Images are to be excluded, and the rest of the data repeated exactly.

╭─ Raw data

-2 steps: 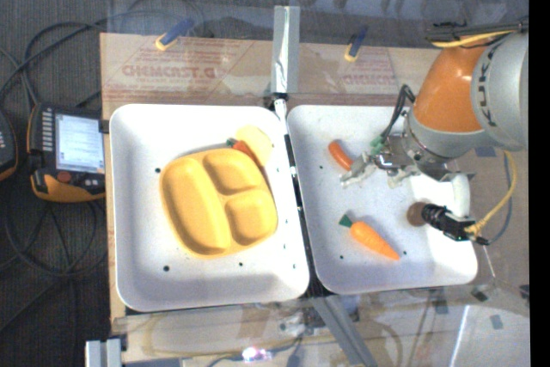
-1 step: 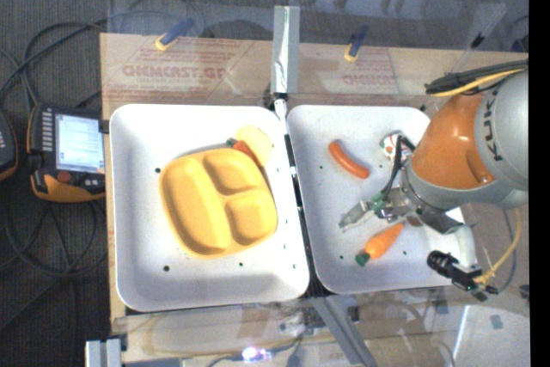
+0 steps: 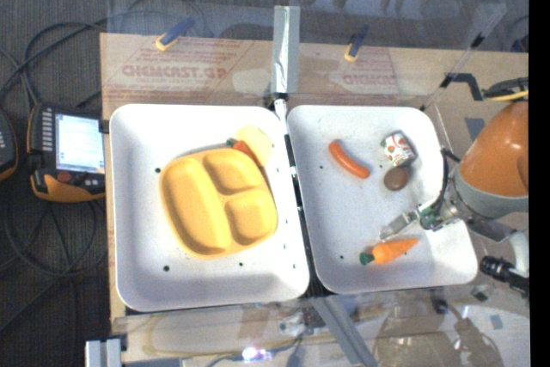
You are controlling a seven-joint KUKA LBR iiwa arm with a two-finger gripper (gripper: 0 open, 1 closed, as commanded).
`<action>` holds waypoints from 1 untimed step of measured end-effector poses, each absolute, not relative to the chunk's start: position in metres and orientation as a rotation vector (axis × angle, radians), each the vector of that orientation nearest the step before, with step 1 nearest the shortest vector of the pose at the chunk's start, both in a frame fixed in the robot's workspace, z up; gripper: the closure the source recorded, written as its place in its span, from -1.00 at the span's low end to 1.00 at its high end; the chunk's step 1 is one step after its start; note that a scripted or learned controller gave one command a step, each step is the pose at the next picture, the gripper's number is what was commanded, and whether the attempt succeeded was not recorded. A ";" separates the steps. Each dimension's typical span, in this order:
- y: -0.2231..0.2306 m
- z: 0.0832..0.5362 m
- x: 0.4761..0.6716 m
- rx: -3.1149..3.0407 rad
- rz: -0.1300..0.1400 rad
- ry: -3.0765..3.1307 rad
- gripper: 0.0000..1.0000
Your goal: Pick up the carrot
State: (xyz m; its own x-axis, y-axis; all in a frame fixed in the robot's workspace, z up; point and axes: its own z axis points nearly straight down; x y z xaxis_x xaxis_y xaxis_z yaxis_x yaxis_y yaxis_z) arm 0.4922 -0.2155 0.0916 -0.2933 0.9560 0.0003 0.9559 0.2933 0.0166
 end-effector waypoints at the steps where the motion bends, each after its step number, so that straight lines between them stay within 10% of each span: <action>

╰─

■ Task answer
-2 steps: 
-1 step: 
+0 steps: 
You are controlling a seven-joint KUKA LBR iiwa arm with a two-finger gripper (gripper: 0 open, 1 closed, as commanded).
`<action>` holds waypoints from 1 untimed step of measured end-effector poses, each absolute, not relative to the chunk's start: position in metres and orientation as a rotation vector (axis × angle, radians), each the vector of that orientation nearest the step before, with step 1 nearest the shortest vector of the pose at the chunk's start, both in a frame fixed in the robot's workspace, z up; gripper: the closure the source recorded, written as its place in its span, from -1.00 at the span's low end to 1.00 at its high end; the chunk's step 1 is one step after its start; note that a scripted or learned controller gave one command a step, each step is the pose at the next picture, the gripper's number is what was commanded, and whether the attempt succeeded was not recorded. A ";" separates the steps. Each dimension's typical span, in this order:
- y: -0.2231..0.2306 m
- z: 0.0832..0.5362 m
- x: 0.4761..0.6716 m
- rx: -3.1149..3.0407 rad
- rz: -0.1300..0.1400 rad
- ry: -3.0765..3.1307 rad
- gripper: 0.0000..1.0000
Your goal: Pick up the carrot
State: (xyz m; its own x-axis, y-axis; all in a frame fixed in the robot's workspace, z up; point and axes: its own z axis points nearly straight down; x y z xaxis_x xaxis_y xaxis_z yaxis_x yaxis_y yaxis_z) arm 0.4922 -0.2155 0.0916 -0.2933 0.9560 0.0003 0.9559 0.2933 0.0166
 end-effector waypoints at the steps where the motion bends, each after its step number, so that straight lines between them stay within 10% of each span: <action>

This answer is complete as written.